Challis v Bradpiece [2024] EWHC 1124 (SCCO)

In this article, Henry King considers the decision in Challis v Bradpiece [2024] EWHC 1124 (SCCO)

Facts

The fact pattern is routine. 

The Claimant brought a personal injury claim against the Defendant which successfully settled by way of a Tomlin order which provided for the Claimant’s costs to be assessed if not agreed. The costs were not agreed. 

Following a detailed assessment, the Defendant bettered a Part 36 offer made in respect of costs.

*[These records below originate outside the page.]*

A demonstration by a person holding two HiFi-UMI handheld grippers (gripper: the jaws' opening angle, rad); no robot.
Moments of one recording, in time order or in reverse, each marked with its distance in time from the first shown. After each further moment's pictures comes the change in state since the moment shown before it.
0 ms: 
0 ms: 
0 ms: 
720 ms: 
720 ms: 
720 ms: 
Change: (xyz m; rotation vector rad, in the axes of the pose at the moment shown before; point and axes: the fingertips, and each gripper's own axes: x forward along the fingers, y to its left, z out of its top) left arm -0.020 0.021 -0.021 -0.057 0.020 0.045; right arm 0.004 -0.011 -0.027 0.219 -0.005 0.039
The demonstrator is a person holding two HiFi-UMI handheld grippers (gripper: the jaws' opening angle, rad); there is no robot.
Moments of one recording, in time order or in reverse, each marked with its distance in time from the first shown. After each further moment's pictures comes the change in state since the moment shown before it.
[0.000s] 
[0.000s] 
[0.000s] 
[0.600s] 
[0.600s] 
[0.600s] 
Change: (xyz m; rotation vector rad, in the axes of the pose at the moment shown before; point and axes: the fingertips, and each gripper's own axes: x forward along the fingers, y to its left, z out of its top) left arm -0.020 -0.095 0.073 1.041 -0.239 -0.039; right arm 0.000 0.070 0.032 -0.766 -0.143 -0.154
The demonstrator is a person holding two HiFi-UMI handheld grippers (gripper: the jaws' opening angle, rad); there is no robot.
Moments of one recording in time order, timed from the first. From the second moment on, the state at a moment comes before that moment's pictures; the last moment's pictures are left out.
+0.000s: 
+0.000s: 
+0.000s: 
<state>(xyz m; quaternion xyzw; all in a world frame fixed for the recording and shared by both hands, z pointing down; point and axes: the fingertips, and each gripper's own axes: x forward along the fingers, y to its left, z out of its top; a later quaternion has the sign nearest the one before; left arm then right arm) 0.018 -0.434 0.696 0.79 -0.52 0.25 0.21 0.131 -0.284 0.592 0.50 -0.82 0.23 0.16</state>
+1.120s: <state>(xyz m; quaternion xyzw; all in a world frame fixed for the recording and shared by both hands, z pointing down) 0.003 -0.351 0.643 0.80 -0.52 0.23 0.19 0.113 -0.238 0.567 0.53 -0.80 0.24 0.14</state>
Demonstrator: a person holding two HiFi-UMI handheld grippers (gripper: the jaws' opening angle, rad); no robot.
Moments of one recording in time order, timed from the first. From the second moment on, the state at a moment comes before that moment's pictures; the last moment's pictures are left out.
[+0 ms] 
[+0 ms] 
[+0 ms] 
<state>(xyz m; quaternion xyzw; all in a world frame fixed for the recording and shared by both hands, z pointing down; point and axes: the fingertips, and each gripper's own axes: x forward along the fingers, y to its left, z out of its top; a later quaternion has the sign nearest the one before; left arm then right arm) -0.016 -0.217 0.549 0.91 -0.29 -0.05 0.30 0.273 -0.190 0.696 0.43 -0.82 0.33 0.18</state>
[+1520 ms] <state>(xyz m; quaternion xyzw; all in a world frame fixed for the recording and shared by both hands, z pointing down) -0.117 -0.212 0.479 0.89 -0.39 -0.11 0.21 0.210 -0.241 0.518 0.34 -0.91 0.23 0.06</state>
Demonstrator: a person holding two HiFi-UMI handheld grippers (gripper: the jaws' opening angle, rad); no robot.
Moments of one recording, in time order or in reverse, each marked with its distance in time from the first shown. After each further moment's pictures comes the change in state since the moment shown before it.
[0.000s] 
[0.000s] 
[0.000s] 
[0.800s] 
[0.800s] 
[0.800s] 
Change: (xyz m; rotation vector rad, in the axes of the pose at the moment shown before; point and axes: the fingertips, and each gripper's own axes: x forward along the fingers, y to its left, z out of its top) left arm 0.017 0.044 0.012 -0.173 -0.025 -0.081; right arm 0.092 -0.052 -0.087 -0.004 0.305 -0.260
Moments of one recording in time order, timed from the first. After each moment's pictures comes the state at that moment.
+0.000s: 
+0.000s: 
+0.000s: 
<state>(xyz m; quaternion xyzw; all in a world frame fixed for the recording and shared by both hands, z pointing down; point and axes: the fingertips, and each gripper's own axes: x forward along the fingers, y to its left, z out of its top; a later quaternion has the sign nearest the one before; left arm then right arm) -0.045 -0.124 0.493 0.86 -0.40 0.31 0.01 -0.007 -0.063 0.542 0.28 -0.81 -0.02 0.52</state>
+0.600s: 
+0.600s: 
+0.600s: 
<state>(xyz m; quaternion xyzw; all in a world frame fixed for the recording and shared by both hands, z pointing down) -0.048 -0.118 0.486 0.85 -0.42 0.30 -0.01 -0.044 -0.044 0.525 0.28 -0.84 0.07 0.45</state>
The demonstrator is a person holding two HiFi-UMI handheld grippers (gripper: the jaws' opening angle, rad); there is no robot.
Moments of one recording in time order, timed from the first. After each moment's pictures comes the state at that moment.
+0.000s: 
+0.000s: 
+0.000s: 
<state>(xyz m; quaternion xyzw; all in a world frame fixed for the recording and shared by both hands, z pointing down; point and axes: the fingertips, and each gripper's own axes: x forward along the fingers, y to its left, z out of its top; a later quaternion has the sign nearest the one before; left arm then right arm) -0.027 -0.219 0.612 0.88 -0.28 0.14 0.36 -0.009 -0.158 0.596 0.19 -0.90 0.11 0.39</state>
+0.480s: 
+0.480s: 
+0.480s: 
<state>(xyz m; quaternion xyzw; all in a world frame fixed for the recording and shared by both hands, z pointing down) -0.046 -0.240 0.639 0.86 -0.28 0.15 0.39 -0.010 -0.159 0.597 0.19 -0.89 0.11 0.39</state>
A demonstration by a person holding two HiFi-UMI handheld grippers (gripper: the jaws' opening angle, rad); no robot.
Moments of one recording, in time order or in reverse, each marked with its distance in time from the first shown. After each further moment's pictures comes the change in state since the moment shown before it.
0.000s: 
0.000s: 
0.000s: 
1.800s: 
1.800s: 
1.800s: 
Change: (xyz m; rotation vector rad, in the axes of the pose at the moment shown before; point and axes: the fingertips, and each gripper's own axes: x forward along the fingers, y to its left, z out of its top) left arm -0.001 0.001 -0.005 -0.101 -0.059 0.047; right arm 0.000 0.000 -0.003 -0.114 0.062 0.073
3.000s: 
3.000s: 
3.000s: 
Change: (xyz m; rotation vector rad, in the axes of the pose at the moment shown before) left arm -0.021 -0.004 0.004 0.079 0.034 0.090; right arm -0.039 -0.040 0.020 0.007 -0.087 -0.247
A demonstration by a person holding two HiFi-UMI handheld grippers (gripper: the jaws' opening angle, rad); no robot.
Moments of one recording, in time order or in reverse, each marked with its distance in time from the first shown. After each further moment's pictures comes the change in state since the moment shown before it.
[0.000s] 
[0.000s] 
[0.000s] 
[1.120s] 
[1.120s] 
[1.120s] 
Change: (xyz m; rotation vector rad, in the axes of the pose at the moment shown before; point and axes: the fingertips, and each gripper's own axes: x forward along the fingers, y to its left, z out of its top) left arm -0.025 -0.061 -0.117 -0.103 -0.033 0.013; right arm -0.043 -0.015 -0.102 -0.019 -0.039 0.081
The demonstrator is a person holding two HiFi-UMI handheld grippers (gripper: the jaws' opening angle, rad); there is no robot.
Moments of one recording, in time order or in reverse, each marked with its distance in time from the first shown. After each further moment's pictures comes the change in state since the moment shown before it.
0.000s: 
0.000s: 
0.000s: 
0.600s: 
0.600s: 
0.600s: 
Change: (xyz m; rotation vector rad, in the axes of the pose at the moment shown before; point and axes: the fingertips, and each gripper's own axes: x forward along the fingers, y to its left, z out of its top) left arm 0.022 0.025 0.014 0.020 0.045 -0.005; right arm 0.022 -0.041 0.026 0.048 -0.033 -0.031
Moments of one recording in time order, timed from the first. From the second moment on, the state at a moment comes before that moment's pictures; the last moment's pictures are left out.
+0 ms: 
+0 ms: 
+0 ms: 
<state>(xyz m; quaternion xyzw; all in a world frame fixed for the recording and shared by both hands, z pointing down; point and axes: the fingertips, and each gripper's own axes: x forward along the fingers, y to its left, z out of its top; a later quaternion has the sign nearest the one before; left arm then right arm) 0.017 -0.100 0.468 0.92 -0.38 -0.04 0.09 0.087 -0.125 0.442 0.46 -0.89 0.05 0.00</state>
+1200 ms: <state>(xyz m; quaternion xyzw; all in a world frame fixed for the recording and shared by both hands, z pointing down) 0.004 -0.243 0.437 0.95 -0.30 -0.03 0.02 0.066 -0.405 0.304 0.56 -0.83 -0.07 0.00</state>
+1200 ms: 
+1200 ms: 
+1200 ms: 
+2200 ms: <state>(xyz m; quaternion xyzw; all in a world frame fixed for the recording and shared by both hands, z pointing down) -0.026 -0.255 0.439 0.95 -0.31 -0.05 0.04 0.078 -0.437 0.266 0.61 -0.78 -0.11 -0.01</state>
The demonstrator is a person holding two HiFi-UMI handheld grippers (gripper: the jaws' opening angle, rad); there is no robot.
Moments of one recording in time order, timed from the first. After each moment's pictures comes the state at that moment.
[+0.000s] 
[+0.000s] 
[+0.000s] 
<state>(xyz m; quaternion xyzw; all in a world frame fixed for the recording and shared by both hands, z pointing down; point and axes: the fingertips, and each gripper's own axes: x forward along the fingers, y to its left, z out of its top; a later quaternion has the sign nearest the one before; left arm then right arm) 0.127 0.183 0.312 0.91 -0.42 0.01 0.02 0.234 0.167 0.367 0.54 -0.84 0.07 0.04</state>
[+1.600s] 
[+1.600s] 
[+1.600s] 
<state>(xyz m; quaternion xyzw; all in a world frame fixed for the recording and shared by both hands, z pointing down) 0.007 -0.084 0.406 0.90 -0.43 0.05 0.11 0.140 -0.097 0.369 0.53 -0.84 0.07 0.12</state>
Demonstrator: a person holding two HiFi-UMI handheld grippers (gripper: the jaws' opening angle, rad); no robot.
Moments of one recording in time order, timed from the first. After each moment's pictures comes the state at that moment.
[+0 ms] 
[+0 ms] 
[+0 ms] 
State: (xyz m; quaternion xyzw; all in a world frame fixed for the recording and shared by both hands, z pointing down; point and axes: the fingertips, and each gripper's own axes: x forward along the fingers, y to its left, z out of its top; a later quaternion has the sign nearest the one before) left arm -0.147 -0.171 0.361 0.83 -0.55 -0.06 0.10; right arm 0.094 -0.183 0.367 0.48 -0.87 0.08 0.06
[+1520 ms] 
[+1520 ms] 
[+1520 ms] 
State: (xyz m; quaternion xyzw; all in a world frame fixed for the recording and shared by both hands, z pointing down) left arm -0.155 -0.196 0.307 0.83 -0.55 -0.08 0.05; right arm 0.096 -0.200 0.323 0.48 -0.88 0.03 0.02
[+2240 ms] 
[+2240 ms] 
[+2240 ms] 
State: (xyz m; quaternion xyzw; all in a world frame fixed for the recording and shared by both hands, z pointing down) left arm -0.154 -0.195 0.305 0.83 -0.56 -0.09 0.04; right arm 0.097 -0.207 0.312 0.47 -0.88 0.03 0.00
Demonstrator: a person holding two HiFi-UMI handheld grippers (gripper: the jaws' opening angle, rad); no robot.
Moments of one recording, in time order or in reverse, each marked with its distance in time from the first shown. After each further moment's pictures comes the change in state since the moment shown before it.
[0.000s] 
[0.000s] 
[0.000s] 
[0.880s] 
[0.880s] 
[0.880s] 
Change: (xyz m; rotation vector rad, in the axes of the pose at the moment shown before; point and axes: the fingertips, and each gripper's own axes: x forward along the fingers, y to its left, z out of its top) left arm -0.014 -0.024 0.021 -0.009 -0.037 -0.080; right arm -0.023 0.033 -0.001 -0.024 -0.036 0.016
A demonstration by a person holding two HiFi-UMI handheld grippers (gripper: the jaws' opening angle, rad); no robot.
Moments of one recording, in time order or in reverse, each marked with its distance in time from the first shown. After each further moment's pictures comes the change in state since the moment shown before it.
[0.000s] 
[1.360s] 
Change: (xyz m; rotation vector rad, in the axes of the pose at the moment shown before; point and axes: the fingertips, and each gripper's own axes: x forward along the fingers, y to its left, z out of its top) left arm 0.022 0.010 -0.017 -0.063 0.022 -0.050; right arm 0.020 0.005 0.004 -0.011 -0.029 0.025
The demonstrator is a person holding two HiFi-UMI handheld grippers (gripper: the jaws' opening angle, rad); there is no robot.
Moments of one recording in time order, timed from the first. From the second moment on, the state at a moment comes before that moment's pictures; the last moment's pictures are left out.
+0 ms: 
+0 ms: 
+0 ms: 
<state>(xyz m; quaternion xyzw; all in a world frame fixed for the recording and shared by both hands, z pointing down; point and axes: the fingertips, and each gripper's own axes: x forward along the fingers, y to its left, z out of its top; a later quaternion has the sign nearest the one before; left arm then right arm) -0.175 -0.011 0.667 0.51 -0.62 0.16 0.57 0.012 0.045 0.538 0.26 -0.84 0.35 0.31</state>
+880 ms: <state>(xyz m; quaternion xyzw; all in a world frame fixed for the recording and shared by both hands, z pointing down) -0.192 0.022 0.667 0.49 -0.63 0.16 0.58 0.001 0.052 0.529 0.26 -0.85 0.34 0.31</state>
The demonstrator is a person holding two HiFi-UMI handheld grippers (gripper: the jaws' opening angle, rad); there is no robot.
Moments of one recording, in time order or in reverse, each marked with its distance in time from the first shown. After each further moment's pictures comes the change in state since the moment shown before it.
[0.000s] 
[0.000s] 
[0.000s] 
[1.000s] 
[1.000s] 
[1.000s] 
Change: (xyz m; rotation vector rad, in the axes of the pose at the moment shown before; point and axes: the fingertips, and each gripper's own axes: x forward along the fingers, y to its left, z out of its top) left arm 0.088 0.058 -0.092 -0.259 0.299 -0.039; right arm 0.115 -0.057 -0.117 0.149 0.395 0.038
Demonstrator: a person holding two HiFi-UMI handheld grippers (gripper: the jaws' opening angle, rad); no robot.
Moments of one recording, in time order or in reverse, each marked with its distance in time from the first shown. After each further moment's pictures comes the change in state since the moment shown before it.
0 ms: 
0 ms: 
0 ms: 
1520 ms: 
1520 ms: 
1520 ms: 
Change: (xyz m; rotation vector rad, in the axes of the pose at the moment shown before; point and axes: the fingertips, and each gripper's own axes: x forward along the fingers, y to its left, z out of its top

Accordingly, it was entitled to its costs of the detailed assessment process. 

However, this was a QOCS case. 

Arguments

Very briefly, the Claimant argued that those costs could not be enforced against him (pursuant to the authorities of Cartwright and Ho). 

The Defendant argued that QOCS did not apply to detailed assessments (pursuant to its distinct jurisdictional basis, a strict and grammatical reading of the civil procedure rules, and indeed Parsa v Smith). This latter argument is one which the present author has deployed in argument previously but the point had never been resolved. 

Judgment 

In a careful judgment in which he acknowledged that he had “wavered several times”, the judge sided with the Claimant’s interpretation i.e., the Defendant was barred from enforcing its costs. 

But, understanding the fact that it very much is an either way decision, he also gave the Defendant permission to appeal. 

Comment 

The outcome of this matter is largely if not wholly in line with the trend developing in QOCS cases pre-April 2023 (Cartwright, Ho, Chappell, Harrison, PME) which is, in essence, QOCS prevents any enforcement absent a judgment. 

The judgment is accordingly not entirely surprising and is a feature that has been reversed by the civil procedure rules committee in respect of cases that are issued post April 2023. 

Whilst one can have a measure of sympathy for the successful Defendant here not being able to offset any of its costs of defending the detailed assessment, it is to be remembered that:

      1.    Defendant insurers argued very much in favour of QOCS during the time of the Jackson Report.  

      2.    The Defendant did not pay the Claimant’s costs of the assessment process and they clearly made a considerable saving as against the Bill. 

That being said, there are powerful reasons as to why the Defendant’s interpretation is to be preferred which are very fairly set out in the judgment. 

One reservation I have is that it encourages both parties to litigate rather than settle given that:

      1.    Claimants have little if any penalty for running 50/50 points; and

      2.    Defendants can only enforce their costs orders against a judgment meaning they must fight a trial to do so. 

This is directly contrary to the very purpose of the Civil Procedure Rules per the Court of Appeal in Diriye v Bojaj at paragraph 61 “the aim of much civil litigation is to bring about a cost effective settlement.”

Whilst it was hoped that the MPS would carry forward this appeal, despite the author’s reservations above, as it will provide much needed binding authority on the same (SCCO decisions not being binding, only persuasive), it has subsequently been confirmed that the appeal has been withdrawn. This is unlikely to be the last word on the matter.